* [Work required]:
With the pictures set aside, write out all of the data exactly as it stands.

* [Information given]:
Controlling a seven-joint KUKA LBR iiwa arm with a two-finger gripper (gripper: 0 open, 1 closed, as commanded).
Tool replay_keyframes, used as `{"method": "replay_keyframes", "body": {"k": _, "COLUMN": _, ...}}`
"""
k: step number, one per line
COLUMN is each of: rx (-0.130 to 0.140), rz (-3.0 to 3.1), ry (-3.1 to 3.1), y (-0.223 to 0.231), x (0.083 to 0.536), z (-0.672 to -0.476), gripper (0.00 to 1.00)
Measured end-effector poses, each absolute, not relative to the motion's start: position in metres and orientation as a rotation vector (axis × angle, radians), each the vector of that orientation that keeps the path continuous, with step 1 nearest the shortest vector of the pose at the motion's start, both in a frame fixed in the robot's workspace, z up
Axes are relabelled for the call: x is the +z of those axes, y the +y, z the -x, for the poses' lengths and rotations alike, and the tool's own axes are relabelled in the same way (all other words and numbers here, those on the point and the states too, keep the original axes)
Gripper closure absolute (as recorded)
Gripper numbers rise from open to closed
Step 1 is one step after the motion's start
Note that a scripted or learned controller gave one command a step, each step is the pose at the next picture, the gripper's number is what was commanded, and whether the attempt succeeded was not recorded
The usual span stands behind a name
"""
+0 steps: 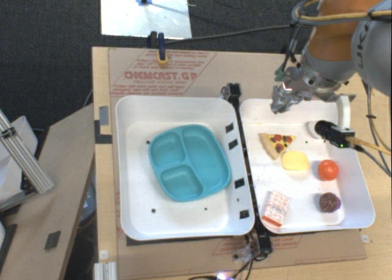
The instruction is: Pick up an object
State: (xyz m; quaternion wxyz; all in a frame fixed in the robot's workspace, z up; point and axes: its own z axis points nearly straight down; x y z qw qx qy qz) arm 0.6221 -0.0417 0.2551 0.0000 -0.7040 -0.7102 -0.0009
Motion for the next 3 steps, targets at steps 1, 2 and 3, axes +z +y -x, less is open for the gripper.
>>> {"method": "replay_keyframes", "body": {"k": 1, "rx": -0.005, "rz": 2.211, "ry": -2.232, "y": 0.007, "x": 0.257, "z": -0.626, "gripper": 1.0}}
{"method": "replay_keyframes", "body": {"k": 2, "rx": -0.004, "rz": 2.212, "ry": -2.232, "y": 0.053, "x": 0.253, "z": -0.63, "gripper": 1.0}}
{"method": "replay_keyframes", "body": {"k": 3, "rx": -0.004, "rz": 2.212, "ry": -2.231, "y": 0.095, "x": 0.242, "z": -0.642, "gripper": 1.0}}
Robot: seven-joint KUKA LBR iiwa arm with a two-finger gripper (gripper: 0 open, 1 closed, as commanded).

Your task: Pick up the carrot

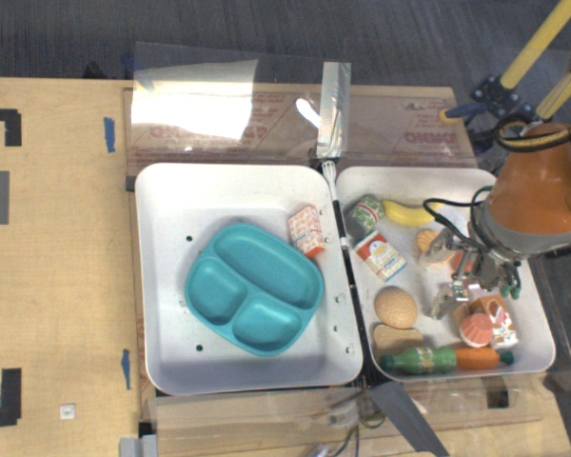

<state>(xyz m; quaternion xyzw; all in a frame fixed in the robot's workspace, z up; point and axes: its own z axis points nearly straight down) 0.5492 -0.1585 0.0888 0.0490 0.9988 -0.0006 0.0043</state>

* [Solution]:
Controlling a seven-joint KUKA LBR iiwa arm with a two-finger gripper (gripper: 0 open, 1 closed, as commanded).
Tool replay_keyframes, used as `{"method": "replay_keyframes", "body": {"k": _, "COLUMN": _, ...}}`
"""
k: step number, one per line
COLUMN is each of: rx (-0.130 to 0.140), rz (-3.0 to 3.1), ry (-3.1 to 3.1), y (-0.223 to 0.231), x (0.083 to 0.536), z (-0.672 to -0.476), gripper (0.00 to 1.00)
Measured end-effector poses, each absolute, not relative to the motion's start: position in metres and orientation as a rotation vector (axis × angle, radians), each the vector of that orientation that keeps the path continuous, with step 1 nearest the shortest vector of the pose at the motion's start, both in a frame fixed in the robot's workspace, z up
Axes are relabelled for the call: x is the +z of those axes, y the +y, z the -x, for the poses' lengths and rotations alike, and the tool's own axes are relabelled in the same way (all other words and numbers here, those on the point and the states too, keep the original axes)
Gripper closure absolute (as recorded)
Gripper numbers rise from open to closed
Step 1 is one step after the motion's start
Note that a scripted or learned controller gave one command a step, each step is the pose at the next picture, the gripper's number is what was commanded, and whether the attempt succeeded was not recorded
The usual span stands behind a name
"""
+0 steps: 
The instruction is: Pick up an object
State: (xyz m; quaternion wxyz; all in a frame fixed in the robot's workspace, z up; point and axes: its own z axis points nearly straight down; x y z qw qx qy qz) arm 0.6221 -0.0417 0.2551 0.0000 -0.7040 -0.7102 -0.0009
Motion for the next 3 steps, targets at steps 1, 2 and 3, axes +z +y -x, less is open for the gripper.
>>> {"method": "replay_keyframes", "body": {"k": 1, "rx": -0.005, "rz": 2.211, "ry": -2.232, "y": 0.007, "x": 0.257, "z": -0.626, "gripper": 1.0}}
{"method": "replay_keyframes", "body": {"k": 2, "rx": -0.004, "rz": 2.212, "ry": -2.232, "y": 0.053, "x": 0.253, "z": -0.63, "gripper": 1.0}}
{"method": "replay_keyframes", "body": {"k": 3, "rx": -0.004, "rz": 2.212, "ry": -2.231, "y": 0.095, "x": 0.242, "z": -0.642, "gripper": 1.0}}
Robot: seven-joint KUKA LBR iiwa arm with a two-finger gripper (gripper: 0 open, 1 closed, as commanded).

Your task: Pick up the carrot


<state>(xyz m; quaternion xyzw; all in a frame fixed in the robot's workspace, z up; point and axes: its own z axis points nearly straight down) 0.5492 -0.1585 0.0888 0.0490 0.9988 -0.0006 0.0043</state>

This concludes the answer.